## Extracted information
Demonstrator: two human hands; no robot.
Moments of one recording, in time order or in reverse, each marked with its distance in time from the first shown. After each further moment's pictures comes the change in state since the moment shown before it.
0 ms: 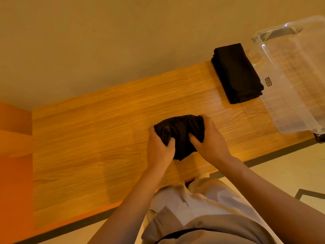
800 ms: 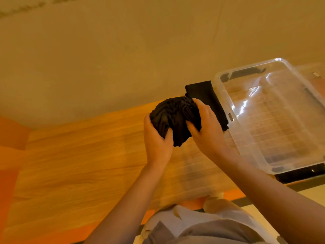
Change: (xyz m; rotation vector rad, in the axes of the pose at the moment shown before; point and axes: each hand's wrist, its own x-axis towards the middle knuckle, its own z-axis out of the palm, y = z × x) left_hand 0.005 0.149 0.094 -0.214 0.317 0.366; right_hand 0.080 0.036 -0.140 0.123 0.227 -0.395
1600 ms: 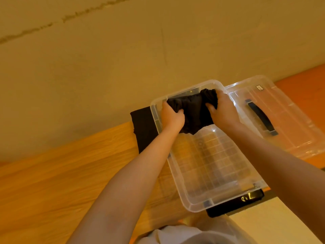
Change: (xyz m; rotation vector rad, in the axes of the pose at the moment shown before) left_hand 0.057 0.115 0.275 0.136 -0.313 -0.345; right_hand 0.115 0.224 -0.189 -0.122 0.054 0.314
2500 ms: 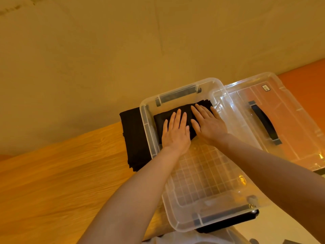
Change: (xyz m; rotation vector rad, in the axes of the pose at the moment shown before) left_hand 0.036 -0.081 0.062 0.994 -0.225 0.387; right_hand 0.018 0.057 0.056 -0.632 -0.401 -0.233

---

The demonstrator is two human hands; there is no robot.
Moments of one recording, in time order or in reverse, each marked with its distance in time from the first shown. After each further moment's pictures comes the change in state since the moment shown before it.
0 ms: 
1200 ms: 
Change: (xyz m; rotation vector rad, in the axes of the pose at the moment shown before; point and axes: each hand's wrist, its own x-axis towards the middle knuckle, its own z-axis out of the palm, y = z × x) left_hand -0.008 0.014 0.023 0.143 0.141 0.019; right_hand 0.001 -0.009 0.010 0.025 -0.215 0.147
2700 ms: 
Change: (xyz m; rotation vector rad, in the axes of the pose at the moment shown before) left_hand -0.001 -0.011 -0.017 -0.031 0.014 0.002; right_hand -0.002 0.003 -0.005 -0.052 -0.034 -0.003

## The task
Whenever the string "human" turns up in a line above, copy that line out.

## Reply
Demonstrator: two human hands; no robot.
The demonstrator is two human hands; there is no robot.

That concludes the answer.